Iteratively removing the most connected node is not optimal (keeps about 200 of the 300 points), but is likely the fastest algorithm that's close to optimal (the only thing faster being just removing at random). You could possibly @njit reduce_pairs to make that part faster (will try if I have time later).

Answer 3

Testing @David Eisenstat's answer with 30 given points:

from ortools.linear_solver import pywraplp
import numpy as np

def subset_David_Eisenstat(points, r):
    solver = pywraplp.Solver.CreateSolver("SCIP")
    variables = [solver.BoolVar("x[{}]".format(i)) for i in range(len(points))]
    solver.Maximize(sum(variables))
    for j, q in enumerate(points):
        for i, p in enumerate(points[:j]):
            if np.linalg.norm(p - q) <= r:
                solver.Add(variables[i] + variables[j] <= 1)
    solver.EnableOutput()
    solver.Solve()
    indices = [i for (i, variable) in enumerate(variables) if variable.SolutionValue()]
    return points[indices]

points = np.array(
[[ 7.32837882, 12.12765786, 15.01412241],
 [ 8.25164031, 11.14830379, 15.01412241],
 [ 8.21790113, 13.05647987, 13.05647987],
 [ 7.30031002, 13.08276009, 14.05452502],
 [ 9.18056467, 12.0800735 , 13.05183844],
 [ 9.17929647, 11.11270337, 14.03027534],
 [ 7.64737905, 11.48906945, 15.34274827],
 [ 7.01315886, 12.77870699, 14.70301668],
 [ 8.88132414, 10.81243313, 14.68685022],
 [ 7.60617372, 13.39792166, 13.39792166],
 [ 8.85967682, 12.72946394, 12.72946394],
 [ 9.50060705, 11.43361294, 13.37866092],
 [ 8.21790113, 12.08471494, 14.02824481],
 [ 7.32837882, 12.12765786, 16.98587759],
 [ 8.25164031, 11.14830379, 16.98587759],
 [ 7.30031002, 13.08276009, 17.94547498],
 [ 8.21790113, 13.05647987, 18.94352013],
 [ 9.17929647, 11.11270337, 17.96972466],
 [ 9.18056467, 12.0800735 , 18.94816156],
 [ 7.64737905, 11.48906945, 16.65725173],
 [ 7.01315886, 12.77870699, 17.29698332],
 [ 8.88132414, 10.81243313, 17.31314978],
 [ 7.60617372, 13.39792166, 18.60207834],
 [ 8.85967682, 12.72946394, 19.27053606],
 [ 9.50060705, 11.43361294, 18.62133908],
 [ 8.21790113, 12.08471494, 17.97175519],
 [ 7.32837882, 15.01412241, 12.12765786],
 [ 8.25164031, 15.01412241, 11.14830379],
 [ 7.30031002, 14.05452502, 13.08276009],
 [ 9.18056467, 13.05183844, 12.0800735 ],])

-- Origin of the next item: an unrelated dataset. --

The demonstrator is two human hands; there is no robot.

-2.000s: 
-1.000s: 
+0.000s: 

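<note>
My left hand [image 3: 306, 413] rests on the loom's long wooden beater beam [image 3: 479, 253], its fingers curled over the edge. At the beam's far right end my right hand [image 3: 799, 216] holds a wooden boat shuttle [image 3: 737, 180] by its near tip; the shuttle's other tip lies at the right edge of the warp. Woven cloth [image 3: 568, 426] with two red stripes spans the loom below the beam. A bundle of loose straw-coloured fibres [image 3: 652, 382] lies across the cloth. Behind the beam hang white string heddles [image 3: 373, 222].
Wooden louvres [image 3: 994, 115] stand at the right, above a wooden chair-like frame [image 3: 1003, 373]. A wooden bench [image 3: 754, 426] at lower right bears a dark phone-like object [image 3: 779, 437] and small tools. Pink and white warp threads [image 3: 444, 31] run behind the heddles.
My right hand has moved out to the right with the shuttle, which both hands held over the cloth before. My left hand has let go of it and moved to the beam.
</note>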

When the expected minimum distance is 1:

subset1 = subset_David_Eisenstat(points, r=1.)
print(len(subset1))
# Output: 18

Check the minimum distance:

from scipy.spatial.distance import cdist
dist = cdist(subset1, subset1, metric='euclidean')
# Delete diagonal
res = dist[~np.eye(dist.shape[0],dtype=bool)].reshape(dist.shape[0],-1)
print(np.min(res))
# Output: 1.3285513450926985

Change the expected minimum distance to 2:

subset2 = subset_David_Eisenstat(points, r=2.)
print(len(subset2))
# Output: 10

Check the minimum distance:

from scipy.spatial.distance import cdist
dist = cdist(subset2, subset2, metric='euclidean')
# Delete diagonal
res = dist[~np.eye(dist.shape[0],dtype=bool)].reshape(dist.shape[0],-1)
print(np.min(res))
# Output: 2.0612041004376223

Answer 4

This might not be too fast, but iterate the 3D distance formula, append to dictionary, sort it, then get id.

The 3D distance formula is given points (x, y, z) and (x1, y1, z1) :

m = ((x-x1)^2 + (y-y1)^2)^0.5
d = (m^2 + (z-z1)^2)^0.5

( d is the total distance and ^0.5 is sqrt.)